Reports The Associated Press, via MSN News on Wednesday: “DNA testing is taking a bite out of the Bigfoot legend. After scientists analyzed more than 30 hair samples reportedly left behind by Bigfoot and similar mythical beasts like the Himalayan Yeti, they found all of them came from more mundane creatures like bears, wolves, cows and raccoons.”

Oxford University and the Lausanne Museum of Zoology, in 2012, issued an open call to Bigfoot aficionados – Send us your samples. Close to 60 samples were sent in. Of those, about a third were immediately ruled out because they were either plant material, glass fibers or other non-animal substances.

In the end, thirty-six separate samples were sent to study leader Bryan Sykes of Oxford University, whose team employed DNA sequencing to see if the samples matched any known species.

They did – all of them.

“I thought there was about a 5 percent chance of finding a sample from a Neanderthal,” Sykes said. As it turned out, the Oxford researchers found the following: Hair from different sorts of bears, a tapir, cows, horses, deer, a sheep, a raccoon and even human hair. (We cannot confirm, but the human hair likely came from a bar of soap.)

Knowing how, um, inspired Bigfoot believers can be, Sykes was cautious to say that their study rules out the existence of the mythological beast.

“The fact that none of these samples turned out to be a Bigfoot doesn't mean the next one won't,” Sykes said.

Dr. Todd Disotell, a professor of anthropology at New York University, believes that most scientists, like himself, would want more than just DNA proof. (Or a grainy photo of a dude in a monkey suit.)

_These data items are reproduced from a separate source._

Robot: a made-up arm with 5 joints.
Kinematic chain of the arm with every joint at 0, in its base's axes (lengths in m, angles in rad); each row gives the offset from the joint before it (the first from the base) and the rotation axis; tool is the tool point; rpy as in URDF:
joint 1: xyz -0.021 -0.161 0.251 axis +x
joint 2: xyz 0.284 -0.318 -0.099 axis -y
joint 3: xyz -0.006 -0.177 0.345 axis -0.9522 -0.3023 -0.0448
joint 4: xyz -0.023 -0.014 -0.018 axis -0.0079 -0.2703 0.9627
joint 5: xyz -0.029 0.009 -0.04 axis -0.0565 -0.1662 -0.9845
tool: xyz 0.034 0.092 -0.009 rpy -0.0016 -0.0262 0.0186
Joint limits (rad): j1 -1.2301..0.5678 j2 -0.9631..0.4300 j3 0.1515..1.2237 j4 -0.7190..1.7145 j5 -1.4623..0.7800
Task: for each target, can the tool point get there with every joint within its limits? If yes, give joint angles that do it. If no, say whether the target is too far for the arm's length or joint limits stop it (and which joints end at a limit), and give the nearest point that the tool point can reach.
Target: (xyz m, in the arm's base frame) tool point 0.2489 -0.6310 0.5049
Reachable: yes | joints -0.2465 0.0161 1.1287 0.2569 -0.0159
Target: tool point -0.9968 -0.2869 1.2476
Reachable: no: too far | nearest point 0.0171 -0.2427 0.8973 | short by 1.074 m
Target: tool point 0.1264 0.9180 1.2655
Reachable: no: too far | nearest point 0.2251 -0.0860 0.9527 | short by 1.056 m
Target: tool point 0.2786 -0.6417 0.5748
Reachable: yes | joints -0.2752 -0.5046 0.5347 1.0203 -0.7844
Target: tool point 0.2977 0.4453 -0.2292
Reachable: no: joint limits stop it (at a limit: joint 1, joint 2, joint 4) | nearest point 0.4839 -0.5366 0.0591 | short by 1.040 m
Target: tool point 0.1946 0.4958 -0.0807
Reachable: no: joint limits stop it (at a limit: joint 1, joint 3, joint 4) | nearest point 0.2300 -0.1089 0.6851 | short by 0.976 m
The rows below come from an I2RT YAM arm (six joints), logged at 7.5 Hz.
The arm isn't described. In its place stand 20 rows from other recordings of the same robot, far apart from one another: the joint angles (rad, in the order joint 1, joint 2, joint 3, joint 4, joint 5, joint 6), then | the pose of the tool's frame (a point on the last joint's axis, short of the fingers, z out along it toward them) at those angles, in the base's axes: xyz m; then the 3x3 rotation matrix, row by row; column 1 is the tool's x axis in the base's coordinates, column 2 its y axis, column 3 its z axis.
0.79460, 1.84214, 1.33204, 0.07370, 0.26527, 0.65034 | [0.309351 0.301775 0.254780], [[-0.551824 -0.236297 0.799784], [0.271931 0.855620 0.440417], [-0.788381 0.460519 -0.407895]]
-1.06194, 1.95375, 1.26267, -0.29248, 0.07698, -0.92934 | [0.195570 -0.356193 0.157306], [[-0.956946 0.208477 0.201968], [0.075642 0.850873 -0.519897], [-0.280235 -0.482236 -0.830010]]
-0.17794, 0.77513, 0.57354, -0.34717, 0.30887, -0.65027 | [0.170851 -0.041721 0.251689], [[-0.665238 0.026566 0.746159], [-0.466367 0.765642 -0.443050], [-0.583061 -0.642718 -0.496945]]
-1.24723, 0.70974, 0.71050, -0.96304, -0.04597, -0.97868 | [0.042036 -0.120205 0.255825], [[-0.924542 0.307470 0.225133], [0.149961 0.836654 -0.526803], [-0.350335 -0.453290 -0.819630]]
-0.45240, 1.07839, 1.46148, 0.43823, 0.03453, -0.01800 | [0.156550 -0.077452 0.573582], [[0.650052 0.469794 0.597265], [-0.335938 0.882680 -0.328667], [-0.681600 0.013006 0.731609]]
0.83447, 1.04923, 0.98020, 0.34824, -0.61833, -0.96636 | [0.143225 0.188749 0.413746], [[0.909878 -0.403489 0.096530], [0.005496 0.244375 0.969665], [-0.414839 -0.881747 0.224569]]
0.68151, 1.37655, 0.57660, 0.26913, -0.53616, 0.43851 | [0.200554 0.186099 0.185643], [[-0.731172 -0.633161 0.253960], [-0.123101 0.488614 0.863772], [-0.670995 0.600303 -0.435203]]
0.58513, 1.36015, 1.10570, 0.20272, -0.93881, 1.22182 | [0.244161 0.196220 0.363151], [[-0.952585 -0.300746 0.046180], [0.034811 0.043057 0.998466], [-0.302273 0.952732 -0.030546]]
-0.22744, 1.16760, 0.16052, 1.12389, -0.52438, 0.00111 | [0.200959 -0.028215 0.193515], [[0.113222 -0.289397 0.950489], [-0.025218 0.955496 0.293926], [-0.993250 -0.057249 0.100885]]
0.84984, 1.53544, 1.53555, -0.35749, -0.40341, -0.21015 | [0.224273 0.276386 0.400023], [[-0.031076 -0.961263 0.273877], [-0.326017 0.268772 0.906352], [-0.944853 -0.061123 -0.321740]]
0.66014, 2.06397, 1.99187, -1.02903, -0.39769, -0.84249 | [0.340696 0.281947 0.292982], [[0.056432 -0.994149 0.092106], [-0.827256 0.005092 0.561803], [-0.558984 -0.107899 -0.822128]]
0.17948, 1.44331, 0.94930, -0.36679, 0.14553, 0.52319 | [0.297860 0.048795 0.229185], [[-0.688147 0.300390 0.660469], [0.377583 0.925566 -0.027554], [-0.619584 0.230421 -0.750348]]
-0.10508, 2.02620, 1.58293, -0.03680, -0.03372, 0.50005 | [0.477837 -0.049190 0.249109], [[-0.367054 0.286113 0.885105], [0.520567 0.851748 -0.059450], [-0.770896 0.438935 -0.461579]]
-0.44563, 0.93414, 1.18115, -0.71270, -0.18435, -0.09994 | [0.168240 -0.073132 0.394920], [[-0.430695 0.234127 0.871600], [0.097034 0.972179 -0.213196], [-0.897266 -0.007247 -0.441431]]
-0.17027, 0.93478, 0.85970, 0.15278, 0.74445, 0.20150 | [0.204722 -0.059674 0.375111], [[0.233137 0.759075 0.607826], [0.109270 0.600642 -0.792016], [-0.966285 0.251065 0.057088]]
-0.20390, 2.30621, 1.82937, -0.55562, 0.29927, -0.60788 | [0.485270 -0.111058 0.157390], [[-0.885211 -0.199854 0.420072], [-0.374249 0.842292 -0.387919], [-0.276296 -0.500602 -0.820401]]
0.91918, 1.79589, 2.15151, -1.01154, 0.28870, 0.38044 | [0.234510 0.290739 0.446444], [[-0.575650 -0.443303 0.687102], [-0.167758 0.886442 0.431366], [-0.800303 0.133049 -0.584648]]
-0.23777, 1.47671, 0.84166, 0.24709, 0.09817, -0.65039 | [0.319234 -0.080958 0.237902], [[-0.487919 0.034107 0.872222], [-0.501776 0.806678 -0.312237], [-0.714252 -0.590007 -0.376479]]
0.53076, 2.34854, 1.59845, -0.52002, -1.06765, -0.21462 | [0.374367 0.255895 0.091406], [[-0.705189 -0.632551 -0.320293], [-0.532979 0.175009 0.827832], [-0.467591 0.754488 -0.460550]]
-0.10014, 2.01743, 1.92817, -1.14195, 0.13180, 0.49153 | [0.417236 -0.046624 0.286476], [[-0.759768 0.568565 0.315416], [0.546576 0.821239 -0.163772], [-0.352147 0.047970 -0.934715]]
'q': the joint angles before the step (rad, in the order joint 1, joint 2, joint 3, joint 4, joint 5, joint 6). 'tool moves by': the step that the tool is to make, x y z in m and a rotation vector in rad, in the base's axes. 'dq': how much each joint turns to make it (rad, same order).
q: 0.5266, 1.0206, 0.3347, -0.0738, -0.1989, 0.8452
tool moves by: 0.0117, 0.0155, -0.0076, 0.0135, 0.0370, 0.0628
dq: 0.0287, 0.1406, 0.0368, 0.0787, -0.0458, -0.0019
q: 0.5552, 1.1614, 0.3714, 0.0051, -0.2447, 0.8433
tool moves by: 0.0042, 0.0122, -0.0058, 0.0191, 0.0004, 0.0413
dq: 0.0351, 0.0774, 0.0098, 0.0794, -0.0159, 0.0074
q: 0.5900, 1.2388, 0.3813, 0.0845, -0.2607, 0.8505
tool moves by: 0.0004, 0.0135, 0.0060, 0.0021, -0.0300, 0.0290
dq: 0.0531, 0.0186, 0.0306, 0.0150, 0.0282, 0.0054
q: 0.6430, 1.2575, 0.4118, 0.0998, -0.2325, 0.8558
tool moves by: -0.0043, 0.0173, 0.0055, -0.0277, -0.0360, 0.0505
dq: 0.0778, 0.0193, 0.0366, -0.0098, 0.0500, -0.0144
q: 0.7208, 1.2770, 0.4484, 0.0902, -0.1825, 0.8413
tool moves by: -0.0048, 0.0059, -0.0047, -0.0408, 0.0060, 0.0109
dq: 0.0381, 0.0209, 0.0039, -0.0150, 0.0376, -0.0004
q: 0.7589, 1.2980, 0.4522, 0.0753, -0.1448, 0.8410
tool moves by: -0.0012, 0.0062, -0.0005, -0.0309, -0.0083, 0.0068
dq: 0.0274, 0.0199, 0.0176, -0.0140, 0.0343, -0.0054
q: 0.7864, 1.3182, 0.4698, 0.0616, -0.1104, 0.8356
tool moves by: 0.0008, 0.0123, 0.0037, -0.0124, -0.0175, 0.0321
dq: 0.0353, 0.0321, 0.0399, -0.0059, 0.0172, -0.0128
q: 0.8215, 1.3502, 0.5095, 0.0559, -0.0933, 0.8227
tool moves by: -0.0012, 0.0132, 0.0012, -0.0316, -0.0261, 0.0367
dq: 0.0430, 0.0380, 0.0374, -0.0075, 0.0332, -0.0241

“I would want visual or physical proof, like a body part, on top of the DNA evidence,” Disotell said. “Every mammal in the forest leaves hair and poop behind and that's what we've found.”

The full paper, titled “Genetic analysis of hair samples attributed to yeti, Bigfoot, and other anomalous primates,” was published online in the journal Proceedings of the Royal Society B.

So for the Bigfoot, Yeti, Sasquatch and Abominable Snowman seekers… keep looking.